Abstract
RNA plays essential roles in all known forms of life. Clustering RNA sequences with common sequence and structure is an essential step towards studying RNA function. With the advent of high-throughput sequencing (HTS) techniques, experimental and genomic data are expanding to complement the predictive methods. However, the existing methods do not effectively utilize and cope with the immense amount of data becoming available.

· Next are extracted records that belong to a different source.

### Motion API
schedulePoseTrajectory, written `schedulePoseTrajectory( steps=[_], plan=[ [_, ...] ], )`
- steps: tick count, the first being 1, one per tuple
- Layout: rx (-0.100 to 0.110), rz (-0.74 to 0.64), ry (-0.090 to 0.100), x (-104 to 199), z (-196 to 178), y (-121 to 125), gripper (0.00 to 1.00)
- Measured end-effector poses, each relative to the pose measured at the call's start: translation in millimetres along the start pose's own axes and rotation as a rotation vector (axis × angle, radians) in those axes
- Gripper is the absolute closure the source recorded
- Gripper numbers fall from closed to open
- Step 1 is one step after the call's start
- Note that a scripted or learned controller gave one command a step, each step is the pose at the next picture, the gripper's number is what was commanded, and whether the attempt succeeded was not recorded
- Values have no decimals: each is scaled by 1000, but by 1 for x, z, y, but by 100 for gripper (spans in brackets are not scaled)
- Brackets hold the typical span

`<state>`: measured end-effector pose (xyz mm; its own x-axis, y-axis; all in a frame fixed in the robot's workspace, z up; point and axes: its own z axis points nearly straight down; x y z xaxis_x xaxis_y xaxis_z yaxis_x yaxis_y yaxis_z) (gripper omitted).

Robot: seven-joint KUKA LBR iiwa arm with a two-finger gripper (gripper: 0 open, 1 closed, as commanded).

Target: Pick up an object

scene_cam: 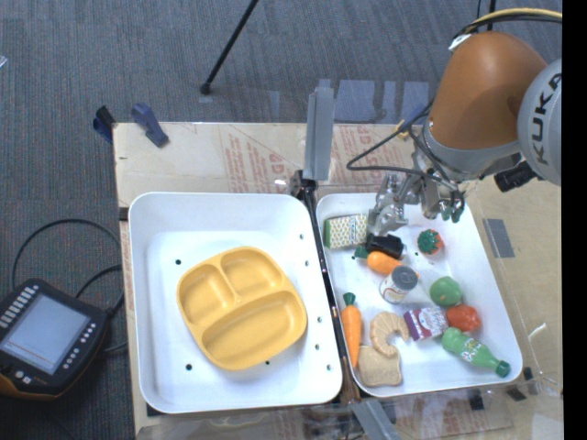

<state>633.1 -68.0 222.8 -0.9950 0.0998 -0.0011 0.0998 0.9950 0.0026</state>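
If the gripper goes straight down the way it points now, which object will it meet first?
Probably the black item beside the orange piece, just under the gripper at the back of the right bin. Depth is unclear from this slanted view, so it may instead land on the green-white box.

Light falls on me evenly from above, bright and diffuse. The two white bins run close to overexposed: the left bin [147,246] shows a soft sheen across its floor, and the right bin [481,255] washes pale along its rim. The yellow divided plate [241,307] casts only a thin, faint shadow to its lower side. My orange band [481,85] carries a broad soft highlight on its top. The carpet [110,44] beyond the bench stays dim and grainy. Focus is moderate overall; small toys look slightly soft, and my gripper [413,200] is blurred in its details.
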Motion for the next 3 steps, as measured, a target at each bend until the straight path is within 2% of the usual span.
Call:
schedulePoseTrajectory(
  steps=[1,2,3],
  plan=[
    [1,19,-1,46,-35,-11,100],
    [0,20,3,46,-32,-11,0],
    [0,-71,4,4,137,-48,0]
  ],
)
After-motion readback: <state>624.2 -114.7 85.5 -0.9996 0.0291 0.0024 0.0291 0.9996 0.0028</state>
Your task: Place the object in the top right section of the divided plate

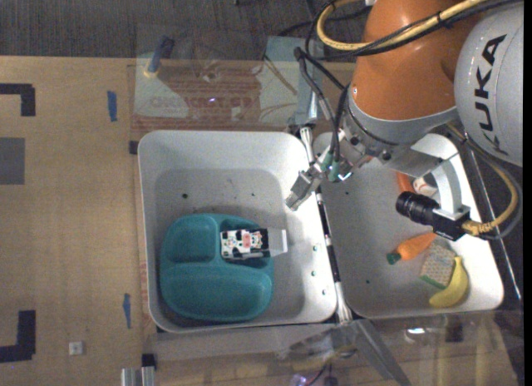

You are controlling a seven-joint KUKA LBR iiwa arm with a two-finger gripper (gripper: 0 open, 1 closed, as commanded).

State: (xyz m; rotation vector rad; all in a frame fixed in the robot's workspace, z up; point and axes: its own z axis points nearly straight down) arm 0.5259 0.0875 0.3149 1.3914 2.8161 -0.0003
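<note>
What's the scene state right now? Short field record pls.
left bin: holds teal divided plate
on plate: small black-and-white carton, lying in the top right section, one end past the rim
gripper: above the left bin's right edge, apart from the carton
right bin: banana, carrot, tan sponge-like piece
task state: carton looks already placed

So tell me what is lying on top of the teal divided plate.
A small black-and-white carton lies on the teal divided plate, over its upper right section and reaching past the plate's right rim. The plate surface beneath the carton is covered.
</note>
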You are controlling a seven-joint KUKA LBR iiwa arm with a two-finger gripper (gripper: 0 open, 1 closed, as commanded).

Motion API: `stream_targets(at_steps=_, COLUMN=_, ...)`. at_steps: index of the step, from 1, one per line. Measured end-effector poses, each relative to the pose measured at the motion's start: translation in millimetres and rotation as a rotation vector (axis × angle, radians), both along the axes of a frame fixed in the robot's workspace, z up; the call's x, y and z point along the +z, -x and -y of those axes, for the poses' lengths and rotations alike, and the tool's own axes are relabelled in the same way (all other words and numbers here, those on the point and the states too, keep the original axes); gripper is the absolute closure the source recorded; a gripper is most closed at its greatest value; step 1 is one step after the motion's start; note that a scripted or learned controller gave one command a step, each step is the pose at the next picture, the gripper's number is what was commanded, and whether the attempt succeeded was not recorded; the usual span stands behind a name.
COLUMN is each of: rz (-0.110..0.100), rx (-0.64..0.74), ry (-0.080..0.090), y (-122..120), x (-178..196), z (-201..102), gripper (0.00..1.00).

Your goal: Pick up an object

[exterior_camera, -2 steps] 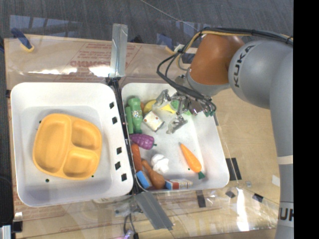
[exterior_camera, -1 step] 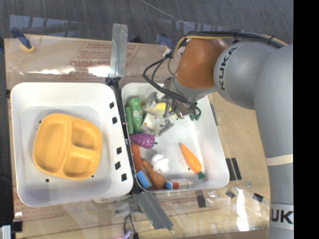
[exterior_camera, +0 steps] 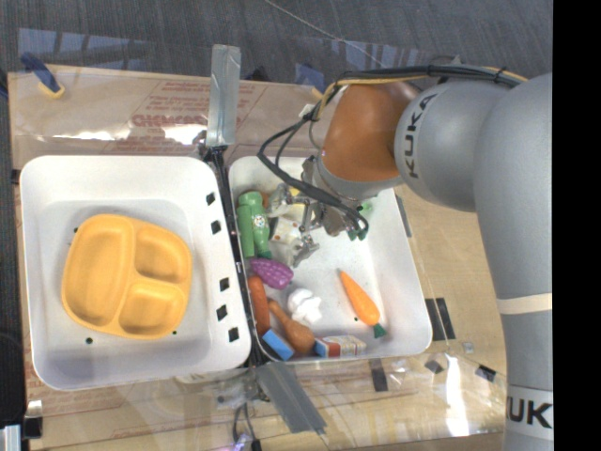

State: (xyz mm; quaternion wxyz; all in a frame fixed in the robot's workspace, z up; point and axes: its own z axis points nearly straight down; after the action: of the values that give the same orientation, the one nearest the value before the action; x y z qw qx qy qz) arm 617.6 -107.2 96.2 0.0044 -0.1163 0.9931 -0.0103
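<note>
Hovering: metal hand [exterior_camera: 306, 242] nr bumpy purple toy [exterior_camera: 271, 272].

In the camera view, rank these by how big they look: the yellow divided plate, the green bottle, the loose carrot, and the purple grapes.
1. Yellow divided plate, by far the largest.
2. Green bottle and loose carrot: these look about alike in length, so I won't rank them.
3. Purple grapes, the smallest.
</note>
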Motion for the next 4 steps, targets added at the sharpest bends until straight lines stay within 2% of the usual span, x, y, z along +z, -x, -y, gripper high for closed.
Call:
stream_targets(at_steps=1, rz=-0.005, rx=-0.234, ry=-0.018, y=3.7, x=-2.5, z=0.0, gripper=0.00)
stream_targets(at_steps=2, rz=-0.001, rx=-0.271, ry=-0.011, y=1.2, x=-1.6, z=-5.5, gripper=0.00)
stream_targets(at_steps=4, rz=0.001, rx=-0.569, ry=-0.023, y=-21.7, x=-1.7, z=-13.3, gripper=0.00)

Hundreds of thousands of non-coding RNAs (ncRNAs) have been detected, however, the annotation of these ncRNAs is lacking behind. Here we present GraphClust2, a comprehensive approach for scalable clustering of RNAs based on sequence and structural similarities. GraphClust2 bridges the gap between HTS and structural RNA analysis, and provides an integrative solution by incorporating diverse experimental and genomic data in an accessible manner via the Galaxy framework. GraphClust2 can efficiently cluster and annotate large datasets of RNAs and supports structure probing data. We demonstrate that the annotation performance of clustering functional RNAs can be considerably improved. Furthermore, an off-the-shelf procedure is introduced for identifying locally conserved structure candidates in long RNAs. We suggest the presence and the sparsity of phylogenetically conserved local structures for a collection of long non-coding RNAs.
By clustering data from two CLIP experiments, we demonstrate the benefits of GraphClust2 for motif discovery under the presence of biological and methodological biases. Finally, we uncover prominent targets of double-stranded RNA binding protein Roquin-1, such as BCOR’s 3′UTR that contains multiple binding stem-loops which are evolutionary conserved.